怀念书友家英

范用

爱书人习相近癖相投,遂为书友,有几位已先我而去,黎澍、唐弢、陈翰伯、田家英,思念之余,不免有寂寞之感。

50 年代初,在人民出版社工作,认识了田家英,他在编《毛泽东选集》, 我们称他为“毛办”。

初见田家英,只觉得书生模样,看不出是延安的老干部,毫无官气,还不到 30 岁,像个大学毕业生。我说的是 40 年代的大学生,某些思想进步的大学生,富有热情,但无浮躁骄矜之气,温文儒雅,谦恭可亲。当然这只是表面印象。有所接触,才逐渐了解家英的才干和为人,虽然他只读过几年中学,但是在长期的革命锻炼中,却成长为政治上走向成熟的干部,“三八” 式干部。

我们除工作来往,更多的接触是因为彼此都爱书,或者说都有爱看杂书的癖好。

他的杂有个范围,主要为清末民国以来的文史著译,包括政治、经济、社会史料。他研究中国近现代史,在延安已经出版了两本有关民国史事的书, 早就听说是延安有数的“秀才”之一。那时我在重庆,在《解放日报》读到他写的谈侯方域的杂文,无论如何也不会想到是出之于年轻人之手。

我是什么也谈不上的杂,东翻西看,漫无边际,不问有用没有,“拾到篮里便是菜”。

他在中南海永福堂有间大办公室,除了一角放办公桌和沙发,几乎大部分地方摆满了书架。我每回去,谈完公事,他都要领我参观藏书,尤其是新搜求到的书。他有跑旧书店的习惯,常去琉璃厂。出差到上海,必去四马路上海书店,收获甚丰,我看看也过瘾。

家英读书没有框框,不先分什么香花毒草,不以人废言,这大概跟他长期在毛主席身边工作有关,受老人家的影响,有人说毛主席读书无禁区,凡人又当别论,我不相信此种高论。我向来认为天下只有读不尽的书,而没有不可读之书。好书坏书读了才知道,信不信是另一码事,不可混淆。我可以不信你的,但应该知道你怎么说的,读书要独立思考。同一本书,见仁见智随你,书品跟人品没有必然联系。但也有嗜臭者,比如有人独对“此处删去

××字”有兴趣,有人却看了恶心。不必担忧,自有公论,一本书读了,听听议论,七嘴八舌,早晚会水落石出,更上层楼。这也是东翻西看的好处之一。这比封闭起来,只有一家之言好,提倡百家争鸣是自信心的显示,不过说话得算数。

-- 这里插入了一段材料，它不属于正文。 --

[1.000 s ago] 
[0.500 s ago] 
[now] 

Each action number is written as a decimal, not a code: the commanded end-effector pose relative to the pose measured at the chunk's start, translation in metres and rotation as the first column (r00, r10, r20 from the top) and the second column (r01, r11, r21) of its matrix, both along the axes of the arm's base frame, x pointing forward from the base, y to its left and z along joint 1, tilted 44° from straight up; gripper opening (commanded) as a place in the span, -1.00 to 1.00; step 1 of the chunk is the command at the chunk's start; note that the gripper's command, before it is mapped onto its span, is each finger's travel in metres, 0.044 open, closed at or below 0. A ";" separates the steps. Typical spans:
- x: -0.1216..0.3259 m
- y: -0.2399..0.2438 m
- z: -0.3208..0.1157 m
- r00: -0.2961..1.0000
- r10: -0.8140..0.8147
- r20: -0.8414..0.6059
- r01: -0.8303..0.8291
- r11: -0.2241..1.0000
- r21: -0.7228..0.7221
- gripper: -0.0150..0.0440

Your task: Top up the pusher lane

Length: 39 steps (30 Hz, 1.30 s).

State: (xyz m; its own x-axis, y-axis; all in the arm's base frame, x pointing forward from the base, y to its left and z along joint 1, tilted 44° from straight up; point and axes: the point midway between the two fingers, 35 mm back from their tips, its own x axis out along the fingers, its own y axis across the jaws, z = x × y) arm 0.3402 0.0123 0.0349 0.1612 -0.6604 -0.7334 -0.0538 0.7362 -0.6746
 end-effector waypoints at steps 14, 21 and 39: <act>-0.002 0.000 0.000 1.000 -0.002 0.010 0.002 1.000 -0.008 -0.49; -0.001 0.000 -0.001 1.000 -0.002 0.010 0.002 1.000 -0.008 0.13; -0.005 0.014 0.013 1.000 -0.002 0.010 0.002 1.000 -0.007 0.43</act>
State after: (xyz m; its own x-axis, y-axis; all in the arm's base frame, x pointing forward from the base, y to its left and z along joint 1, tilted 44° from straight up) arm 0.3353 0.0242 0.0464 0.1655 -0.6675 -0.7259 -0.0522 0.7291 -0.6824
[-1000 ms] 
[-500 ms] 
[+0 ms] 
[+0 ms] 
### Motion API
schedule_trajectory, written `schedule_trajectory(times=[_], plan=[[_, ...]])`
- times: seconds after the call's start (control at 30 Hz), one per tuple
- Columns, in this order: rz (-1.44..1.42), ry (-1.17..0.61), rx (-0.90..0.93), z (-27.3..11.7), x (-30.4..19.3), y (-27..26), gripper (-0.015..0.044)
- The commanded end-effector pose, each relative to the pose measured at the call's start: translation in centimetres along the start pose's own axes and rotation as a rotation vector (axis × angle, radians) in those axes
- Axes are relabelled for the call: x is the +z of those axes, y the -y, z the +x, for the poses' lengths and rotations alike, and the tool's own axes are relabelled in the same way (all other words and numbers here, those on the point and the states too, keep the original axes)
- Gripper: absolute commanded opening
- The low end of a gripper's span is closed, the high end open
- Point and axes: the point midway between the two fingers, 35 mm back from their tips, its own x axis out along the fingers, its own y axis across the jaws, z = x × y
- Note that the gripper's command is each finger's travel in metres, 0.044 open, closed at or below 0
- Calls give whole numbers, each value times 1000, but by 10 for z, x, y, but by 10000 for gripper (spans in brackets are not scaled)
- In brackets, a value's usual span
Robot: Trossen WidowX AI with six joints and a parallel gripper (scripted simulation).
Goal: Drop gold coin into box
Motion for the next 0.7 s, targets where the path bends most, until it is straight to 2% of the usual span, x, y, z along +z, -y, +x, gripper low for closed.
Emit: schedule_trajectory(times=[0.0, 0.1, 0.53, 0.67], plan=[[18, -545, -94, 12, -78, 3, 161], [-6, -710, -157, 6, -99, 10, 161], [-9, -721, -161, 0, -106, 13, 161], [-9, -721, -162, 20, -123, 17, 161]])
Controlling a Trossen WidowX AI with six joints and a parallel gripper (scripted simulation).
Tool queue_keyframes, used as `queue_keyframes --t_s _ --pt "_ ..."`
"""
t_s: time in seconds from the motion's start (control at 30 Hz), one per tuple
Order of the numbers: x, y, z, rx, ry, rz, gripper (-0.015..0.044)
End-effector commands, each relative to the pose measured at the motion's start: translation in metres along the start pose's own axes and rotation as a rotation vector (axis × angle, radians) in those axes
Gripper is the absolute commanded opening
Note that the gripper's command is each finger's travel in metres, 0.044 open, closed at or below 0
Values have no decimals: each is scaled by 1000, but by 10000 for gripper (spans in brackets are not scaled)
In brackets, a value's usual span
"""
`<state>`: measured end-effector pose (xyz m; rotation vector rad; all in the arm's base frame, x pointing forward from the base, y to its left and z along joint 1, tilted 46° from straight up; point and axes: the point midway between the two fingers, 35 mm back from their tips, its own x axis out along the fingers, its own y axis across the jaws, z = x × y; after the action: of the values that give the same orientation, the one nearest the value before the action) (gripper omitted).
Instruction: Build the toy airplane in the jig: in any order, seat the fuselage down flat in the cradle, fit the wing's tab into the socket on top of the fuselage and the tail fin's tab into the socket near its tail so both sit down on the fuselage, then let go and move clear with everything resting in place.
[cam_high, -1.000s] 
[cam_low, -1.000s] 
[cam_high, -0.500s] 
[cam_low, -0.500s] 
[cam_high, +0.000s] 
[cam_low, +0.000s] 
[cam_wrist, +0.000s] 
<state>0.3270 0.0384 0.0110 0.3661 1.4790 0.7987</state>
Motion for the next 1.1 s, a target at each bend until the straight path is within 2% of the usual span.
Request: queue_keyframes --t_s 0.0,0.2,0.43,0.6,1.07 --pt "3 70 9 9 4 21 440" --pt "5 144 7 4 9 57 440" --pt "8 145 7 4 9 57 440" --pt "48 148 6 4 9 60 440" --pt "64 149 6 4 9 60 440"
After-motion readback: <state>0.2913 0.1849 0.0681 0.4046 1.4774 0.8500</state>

《海瑞罢官》有人认为“要害是罢官”,是为彭德怀翻案。家英读了却说看不出什么大阴谋,孰是孰非只有自己读它一遍才能知道是谁胡说八道。家英在这方面一点不含糊,不鹦鹉学舌,人云亦云。

我爱读杂文、散文、笔记,注意到家英收藏周作人、聂绀弩的集子相当齐全,跟我有的相差无几。他说绀弩杂文写得好。

那时周作人的书旧书店有,但内部发行。家英对我说:“你缺少什么, 我替你找。”内部售书要凭级别,分几个档次,家英常替毛主席找书,不受限制。我忝为中央一级出版社副总编辑,也还是低档次,有些书连看看的资

格都没有。

有时他来出版社,也到我的办公室看书。有一些港台书他未见过,如金雄白的《汪政权的开场与收场》、叶誉虎的《遐庵清秘录》、《遐庵谈艺录》、托派出版物、《文艺世纪》杂志等,都借去看。

有一部陈凡编的《艺林丛录》,是大公报“艺林”副刊文章汇编,他很感兴趣,借去看了一两年,几经催索才还来。他在我的藏书印之上加盖了“家英曾阅”、“家英曾读”印记,这在我,还是头一回碰到。

这部书至今还在我的书橱里,每看到它,心里十分懊悔,家英爱看这部书,为什么不送给他,我太小气。

我们常常议论看过的书、知道的书,读书又谈人,谈文林轶事、古今文网、笔墨官司,等等,直言无忌,毫无顾虑。他只大我一岁,生于 1922,我1923,都在 15 岁那年走进革命行列,我们是同时代人,有共同语言。他知识面广,有见解,我远不及他。抗日战争八年,我多半在重庆,因此,同家英讲四川话,更加投合。有时看法不尽一致,并没有因为他官大,得听他的。不是有句名言“真理面前人人平等”,真理不一定都在官手里。

在家英面前,精神上是平等的。与他相处,有安全感,不用担心有朝一日他会揭发我思想落后。有的人就得防着点,我就碰到这么一位,借我的胡风著作,说要看看,到清算胡风,却说我看了那么多胡风著作,不可能不受影响。我说,读书看报,映入大脑就是影响,难道也有罪过,也得洗脑?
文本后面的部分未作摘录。